I have been looking at network tools such as PTRG, Zabbix, etc. to do weekly reports on Windows servers and a few in house Apps. None of them can do what I want without some heavy customizations.
I found Splunk by chance. I have already installed Splunk Light and have couple Windows servers forward Application and System Events as well as text logs from our Apps. Already I can I see the possibilities.
I am wondering if anyone can provide me with some answers:
As mentioned before, the goal right now is to do weekly reporting and not necessarily active monitoring.
What I want to report on:
These online docs should help answer your questions. The short answer is yes, Splunk can handle the scenarios you describe. Splunk has a very robust list of SPL commands to transforms timeseries data into meaning/actionable reports/dashboards.
This link explains how Splunk handles log rotation
I have this: :
sourcetype="Perfmon:CPU Load" counter="% Processor Time" earliest="-7d@d"| bucket _time span=20s | stats avg(Value) as avgCPU by _time | where avgCPU >80
Seems to work, had to lower the avgCPU to test.
Reading your link though I have yet to find a way to include the top processes whenever the CPU goes above the threshold. I don't think perfmon keeps that data.

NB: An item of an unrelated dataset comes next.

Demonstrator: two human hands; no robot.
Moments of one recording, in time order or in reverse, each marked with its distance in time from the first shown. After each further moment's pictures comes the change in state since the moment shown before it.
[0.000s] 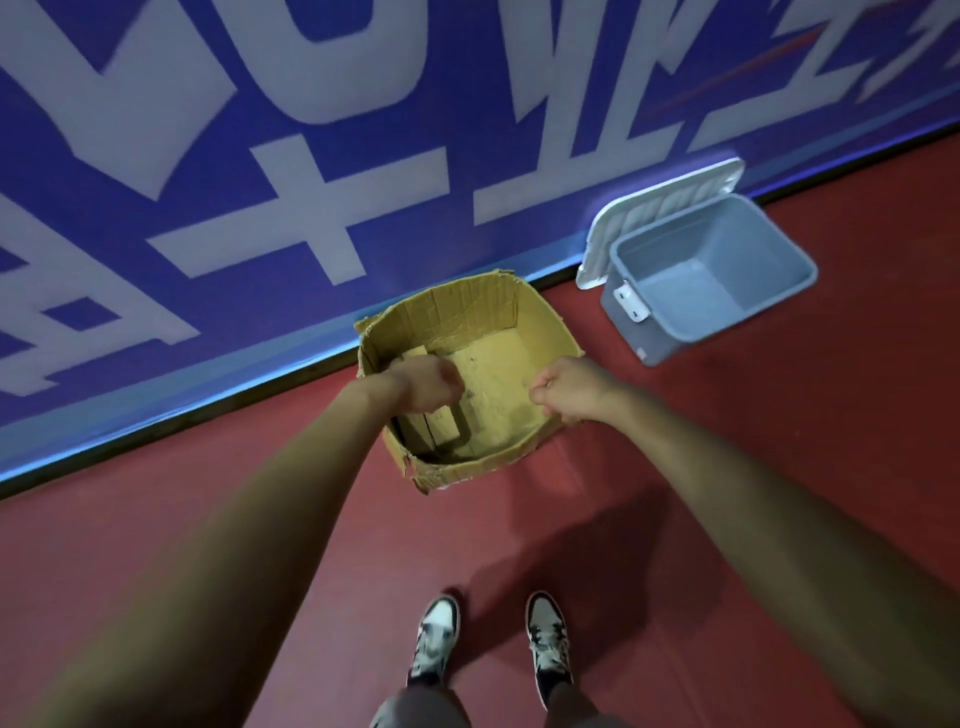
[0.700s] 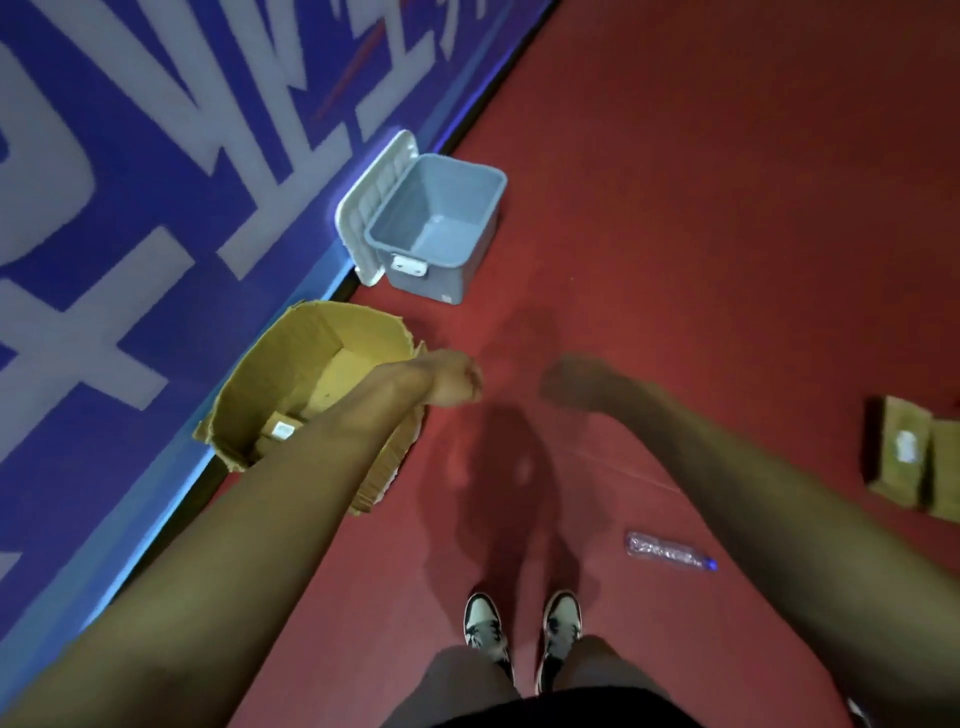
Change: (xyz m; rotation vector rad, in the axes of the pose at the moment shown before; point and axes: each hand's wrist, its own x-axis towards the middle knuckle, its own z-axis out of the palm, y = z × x) left_hand -0.144 0.101 0.114 0.595 -0.277 0.645; right_hand -0.273 0.050 0.127 0.334 0.373 0.449
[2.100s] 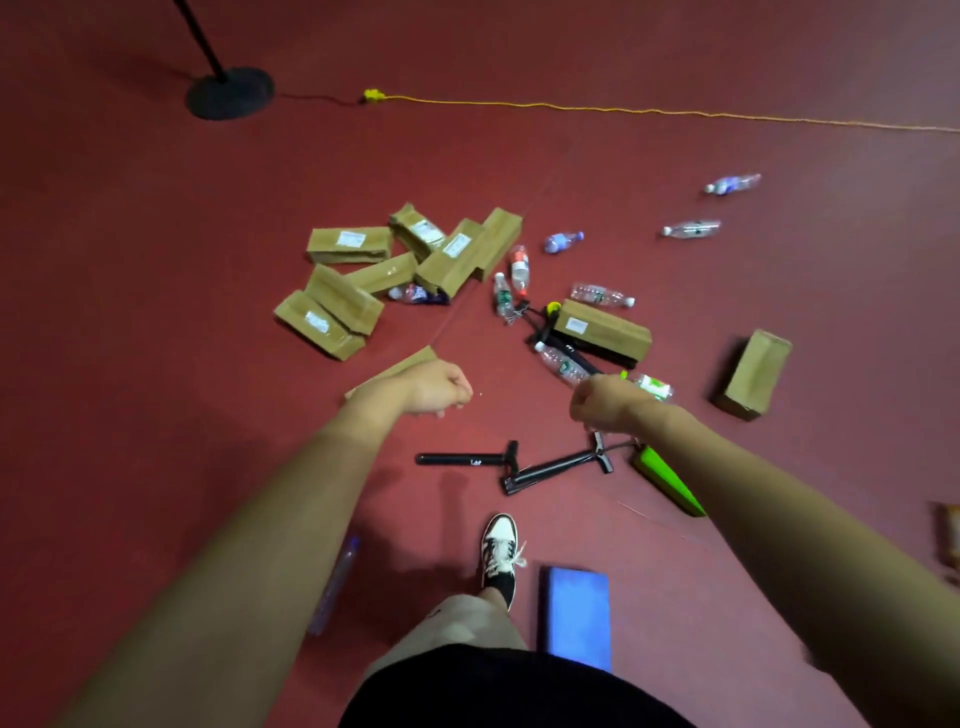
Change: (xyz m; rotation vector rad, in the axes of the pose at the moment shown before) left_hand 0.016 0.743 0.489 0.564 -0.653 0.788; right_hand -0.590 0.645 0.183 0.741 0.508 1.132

I was hoping the Universal Forwarder, seeing it had the option to monitor CPU on setup (I suppose using Perfmon...), maybe has the ability to run scripts on a threshold and append the output of the scripts into the events sent to Splunk.
I mean it is a lot of documentation, and I was admittedly skimming based on the names of those commands . Did I miss anything? Can I get some direction.
That looks about right but I can't seem to make it work.
On each servers's universal forwarder I added this to \etc\system\local\wmi.conf:
[WMI:SessionProcess] interval = 10 disabled = 0 index = perfmon_index wql = Select ProcessId, SessionId From Win32_Process
And to \etc\system\local\inputs conf
[perfmon://Process] interval = 10 object = Process counters = % Processor Time; ID Process; Working Set - Private; IO Read Operations/sec; IO Write Operations/sec instances = * index= perfmon_index disabled = 0 mode = multikv
And restarted the UniversalForwarder service. It doesn't seem to forward any processes.
Also in the samples inside the default wmi.conf and index.conf, the index is usually "perfmon" and not "perfmon_index". Which one should it be?